_What you are asked to do_. Set down, character for character, everything in the records below from the line holding "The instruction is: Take" down to the line holding "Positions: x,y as", and no other line.

_Data section_.
......

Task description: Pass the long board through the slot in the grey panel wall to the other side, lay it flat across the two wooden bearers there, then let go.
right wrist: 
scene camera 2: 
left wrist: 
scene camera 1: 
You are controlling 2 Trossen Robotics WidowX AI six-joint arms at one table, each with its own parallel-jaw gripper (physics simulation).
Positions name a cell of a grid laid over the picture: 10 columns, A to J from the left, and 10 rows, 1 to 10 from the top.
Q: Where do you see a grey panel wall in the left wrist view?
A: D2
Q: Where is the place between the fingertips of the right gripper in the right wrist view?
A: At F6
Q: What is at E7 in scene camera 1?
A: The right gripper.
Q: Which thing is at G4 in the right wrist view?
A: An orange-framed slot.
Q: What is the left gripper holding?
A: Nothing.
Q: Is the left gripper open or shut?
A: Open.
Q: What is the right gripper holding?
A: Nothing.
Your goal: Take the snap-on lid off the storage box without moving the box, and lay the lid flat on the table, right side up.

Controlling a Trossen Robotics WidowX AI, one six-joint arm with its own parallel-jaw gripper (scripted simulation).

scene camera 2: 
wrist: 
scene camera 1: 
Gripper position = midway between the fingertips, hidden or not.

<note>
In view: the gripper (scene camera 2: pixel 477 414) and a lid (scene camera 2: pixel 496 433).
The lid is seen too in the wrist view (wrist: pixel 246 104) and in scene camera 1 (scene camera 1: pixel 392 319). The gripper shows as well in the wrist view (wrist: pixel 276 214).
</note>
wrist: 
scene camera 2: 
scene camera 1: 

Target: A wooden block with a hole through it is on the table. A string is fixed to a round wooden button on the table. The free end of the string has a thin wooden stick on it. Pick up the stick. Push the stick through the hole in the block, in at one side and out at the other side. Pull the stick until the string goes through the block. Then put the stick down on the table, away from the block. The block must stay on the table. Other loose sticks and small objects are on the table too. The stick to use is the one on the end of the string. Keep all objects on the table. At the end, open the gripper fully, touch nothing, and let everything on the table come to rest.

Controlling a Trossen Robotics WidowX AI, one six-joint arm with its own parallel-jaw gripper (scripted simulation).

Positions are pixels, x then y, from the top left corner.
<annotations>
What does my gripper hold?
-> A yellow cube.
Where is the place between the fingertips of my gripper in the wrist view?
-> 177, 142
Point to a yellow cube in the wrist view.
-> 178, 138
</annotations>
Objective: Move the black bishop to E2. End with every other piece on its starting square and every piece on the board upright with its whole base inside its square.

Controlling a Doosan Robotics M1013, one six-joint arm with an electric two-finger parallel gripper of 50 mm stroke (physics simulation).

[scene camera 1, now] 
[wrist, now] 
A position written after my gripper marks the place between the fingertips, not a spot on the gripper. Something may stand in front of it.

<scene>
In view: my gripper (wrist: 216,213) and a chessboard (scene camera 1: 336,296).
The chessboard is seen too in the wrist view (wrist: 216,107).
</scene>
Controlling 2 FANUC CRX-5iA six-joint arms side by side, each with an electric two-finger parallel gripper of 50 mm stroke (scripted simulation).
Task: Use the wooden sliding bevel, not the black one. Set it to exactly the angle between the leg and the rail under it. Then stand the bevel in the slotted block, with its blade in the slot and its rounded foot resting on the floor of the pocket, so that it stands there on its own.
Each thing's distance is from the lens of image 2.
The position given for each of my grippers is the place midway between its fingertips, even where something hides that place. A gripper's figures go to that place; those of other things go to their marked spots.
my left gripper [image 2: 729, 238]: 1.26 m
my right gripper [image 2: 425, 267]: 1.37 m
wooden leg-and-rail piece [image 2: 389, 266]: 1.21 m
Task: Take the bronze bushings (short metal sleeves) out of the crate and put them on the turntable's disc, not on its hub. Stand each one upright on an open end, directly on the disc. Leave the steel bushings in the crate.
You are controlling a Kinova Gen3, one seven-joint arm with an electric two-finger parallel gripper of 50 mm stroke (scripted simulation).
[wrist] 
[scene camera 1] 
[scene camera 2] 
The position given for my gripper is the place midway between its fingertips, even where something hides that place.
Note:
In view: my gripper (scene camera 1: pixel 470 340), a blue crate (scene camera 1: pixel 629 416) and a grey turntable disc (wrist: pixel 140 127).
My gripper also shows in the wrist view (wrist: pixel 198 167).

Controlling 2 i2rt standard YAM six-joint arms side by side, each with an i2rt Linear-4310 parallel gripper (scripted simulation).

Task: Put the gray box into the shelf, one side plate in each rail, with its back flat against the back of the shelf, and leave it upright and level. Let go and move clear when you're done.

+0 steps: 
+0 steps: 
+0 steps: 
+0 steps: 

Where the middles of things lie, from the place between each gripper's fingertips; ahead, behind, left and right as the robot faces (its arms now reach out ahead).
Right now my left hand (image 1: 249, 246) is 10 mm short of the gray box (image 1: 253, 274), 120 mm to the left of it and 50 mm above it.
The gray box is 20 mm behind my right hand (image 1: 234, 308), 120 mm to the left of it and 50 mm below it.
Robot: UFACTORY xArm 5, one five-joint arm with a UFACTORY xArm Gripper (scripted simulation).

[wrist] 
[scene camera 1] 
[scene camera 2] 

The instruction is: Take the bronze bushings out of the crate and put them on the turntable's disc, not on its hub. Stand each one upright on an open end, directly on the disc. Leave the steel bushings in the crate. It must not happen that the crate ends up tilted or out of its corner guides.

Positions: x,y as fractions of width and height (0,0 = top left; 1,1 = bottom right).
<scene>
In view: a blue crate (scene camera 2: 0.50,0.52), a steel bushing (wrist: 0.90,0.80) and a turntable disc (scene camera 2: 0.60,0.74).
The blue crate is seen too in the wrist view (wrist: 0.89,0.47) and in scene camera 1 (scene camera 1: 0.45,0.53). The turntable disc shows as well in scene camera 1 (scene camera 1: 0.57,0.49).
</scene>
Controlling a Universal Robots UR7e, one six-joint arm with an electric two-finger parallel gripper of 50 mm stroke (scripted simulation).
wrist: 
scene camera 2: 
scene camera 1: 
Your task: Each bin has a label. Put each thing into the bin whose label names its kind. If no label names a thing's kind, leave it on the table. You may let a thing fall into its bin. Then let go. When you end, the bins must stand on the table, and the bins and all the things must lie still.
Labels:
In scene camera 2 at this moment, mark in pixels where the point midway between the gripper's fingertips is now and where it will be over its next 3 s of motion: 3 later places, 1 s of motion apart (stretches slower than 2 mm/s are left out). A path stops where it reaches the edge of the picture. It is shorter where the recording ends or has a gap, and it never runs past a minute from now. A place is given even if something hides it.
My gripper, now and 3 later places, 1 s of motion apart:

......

_Finished task_.
The instruction is: Take the bronze bushings out of the crate and put them on the turntable's disc, not on its hub. Stand each one upright on an open end, directly on the disc. Leave the steel bushings in the crate. It must not happen that the crate ends up tilted or out of its corner guides.

Positions: x,y as fractions of width and height (0,0 = top left; 1,1 = bottom right).

The exercise has been answered in full.